Information shown section start
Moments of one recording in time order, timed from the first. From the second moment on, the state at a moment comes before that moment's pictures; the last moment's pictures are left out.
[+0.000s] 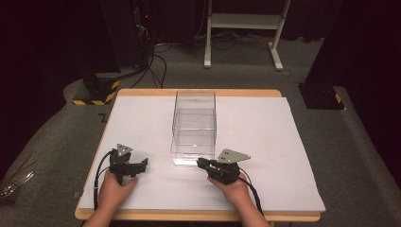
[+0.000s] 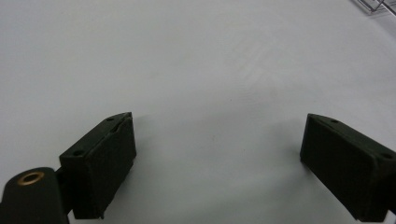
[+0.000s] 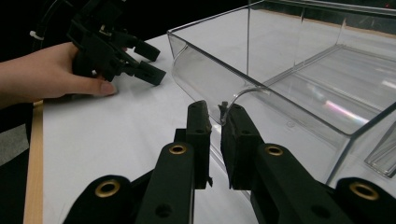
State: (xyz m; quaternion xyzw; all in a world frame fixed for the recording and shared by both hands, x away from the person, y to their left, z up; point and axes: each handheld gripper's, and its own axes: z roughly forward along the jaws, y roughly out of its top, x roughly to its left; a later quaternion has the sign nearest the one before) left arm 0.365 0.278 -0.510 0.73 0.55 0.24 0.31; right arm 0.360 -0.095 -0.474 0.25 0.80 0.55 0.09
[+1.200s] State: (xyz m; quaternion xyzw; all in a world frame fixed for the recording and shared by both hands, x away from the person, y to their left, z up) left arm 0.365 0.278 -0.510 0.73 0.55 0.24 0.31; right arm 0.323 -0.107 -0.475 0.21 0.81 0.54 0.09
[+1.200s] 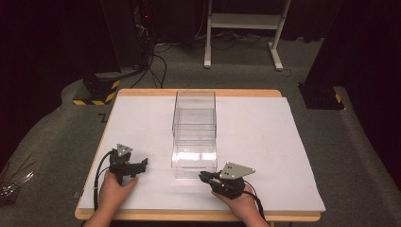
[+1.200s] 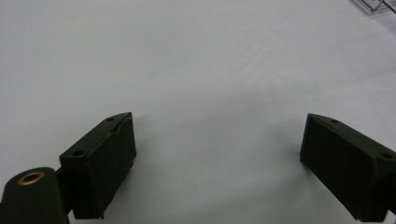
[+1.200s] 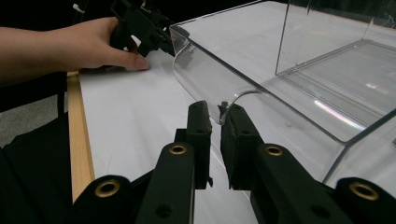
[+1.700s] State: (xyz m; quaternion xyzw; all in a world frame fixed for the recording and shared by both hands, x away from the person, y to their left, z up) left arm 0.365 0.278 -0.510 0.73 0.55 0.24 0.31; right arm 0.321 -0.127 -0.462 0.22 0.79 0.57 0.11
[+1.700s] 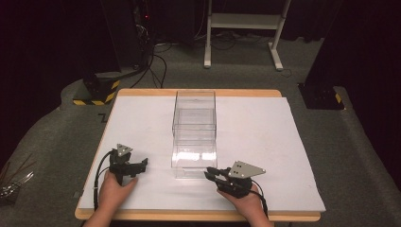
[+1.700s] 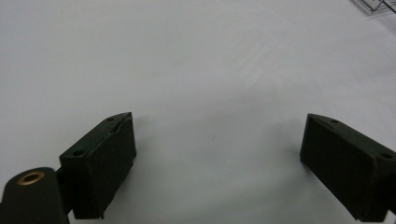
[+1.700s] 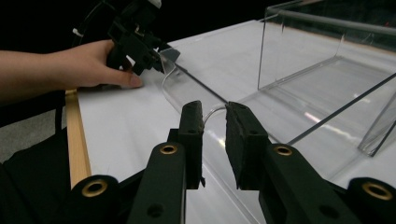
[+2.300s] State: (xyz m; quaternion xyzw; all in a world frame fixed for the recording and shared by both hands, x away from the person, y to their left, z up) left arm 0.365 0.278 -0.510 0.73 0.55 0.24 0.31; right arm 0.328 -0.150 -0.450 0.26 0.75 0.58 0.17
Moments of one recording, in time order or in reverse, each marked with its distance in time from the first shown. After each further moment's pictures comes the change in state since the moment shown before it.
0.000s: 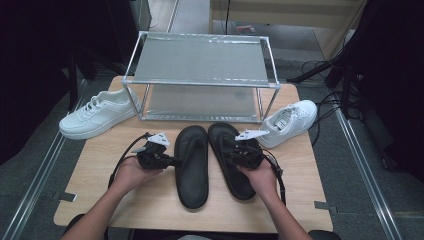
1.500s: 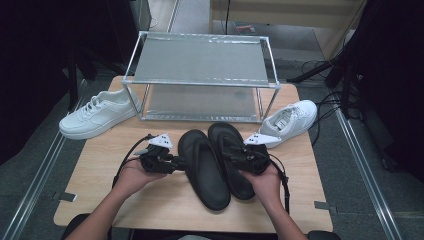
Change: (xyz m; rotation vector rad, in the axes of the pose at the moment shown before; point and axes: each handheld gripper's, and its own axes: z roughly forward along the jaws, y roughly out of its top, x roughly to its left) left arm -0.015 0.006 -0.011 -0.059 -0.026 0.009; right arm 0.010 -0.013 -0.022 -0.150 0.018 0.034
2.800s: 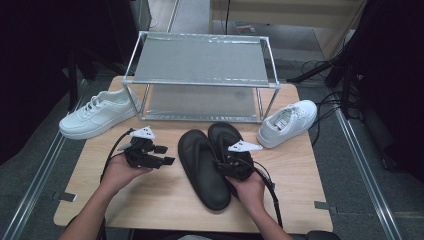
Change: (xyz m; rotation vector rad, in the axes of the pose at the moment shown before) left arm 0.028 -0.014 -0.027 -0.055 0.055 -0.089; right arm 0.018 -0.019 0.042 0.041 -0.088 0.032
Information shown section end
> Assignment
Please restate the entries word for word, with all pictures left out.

> Reply to the exercise
Moments of one recording in time order, timed from the first. From the second moment on, the state at a moment comes before that moment's pictures; the last moment's pictures are left out.
[+0.000s] 
[+0.000s] 
[+0.000s] 
State: (xyz m; quaternion xyzw; all in a world frame fixed for the recording and shared by both hands, x away from the person, y to their left, z up; point and axes: each handheld gripper's, and its own axes: z roughly forward along the jaws, y roughly out of its top, x roughly to its left; a later quaternion has the sign nearest the one before) left arm 0.365 0.278 -0.510 0.73 0.55 0.24 0.31; right arm 0.360 -0.095 -0.474 0.25 0.80 0.55 0.09
[+1.200s] State: (xyz m; quaternion xyzw; all in a world frame fixed for the recording and shared by both hands, x away from the person, y to their left, z up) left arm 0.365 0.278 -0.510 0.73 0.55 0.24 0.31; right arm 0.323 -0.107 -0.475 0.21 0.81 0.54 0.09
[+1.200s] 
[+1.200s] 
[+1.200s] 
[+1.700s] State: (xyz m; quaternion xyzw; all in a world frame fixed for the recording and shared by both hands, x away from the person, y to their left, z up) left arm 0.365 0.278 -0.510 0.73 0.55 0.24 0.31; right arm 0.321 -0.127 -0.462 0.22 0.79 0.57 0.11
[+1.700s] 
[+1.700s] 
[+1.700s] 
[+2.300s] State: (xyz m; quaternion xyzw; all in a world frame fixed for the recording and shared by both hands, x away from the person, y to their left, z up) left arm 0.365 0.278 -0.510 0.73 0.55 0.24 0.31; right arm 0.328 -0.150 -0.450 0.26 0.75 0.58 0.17
Moments of one recording, in time order or in reverse, each marked with its distance in time from the first shown. After each further moment's pictures comes the change in state since the moment shown before it.
0.000s: 
1.500s: 
Change: (xyz m; rotation vector rad, in the axes of the pose at the moment shown before; point and axes: each handheld gripper's, and its own axes: z roughly forward along the jaws, y roughly out of its top, x roughly to its left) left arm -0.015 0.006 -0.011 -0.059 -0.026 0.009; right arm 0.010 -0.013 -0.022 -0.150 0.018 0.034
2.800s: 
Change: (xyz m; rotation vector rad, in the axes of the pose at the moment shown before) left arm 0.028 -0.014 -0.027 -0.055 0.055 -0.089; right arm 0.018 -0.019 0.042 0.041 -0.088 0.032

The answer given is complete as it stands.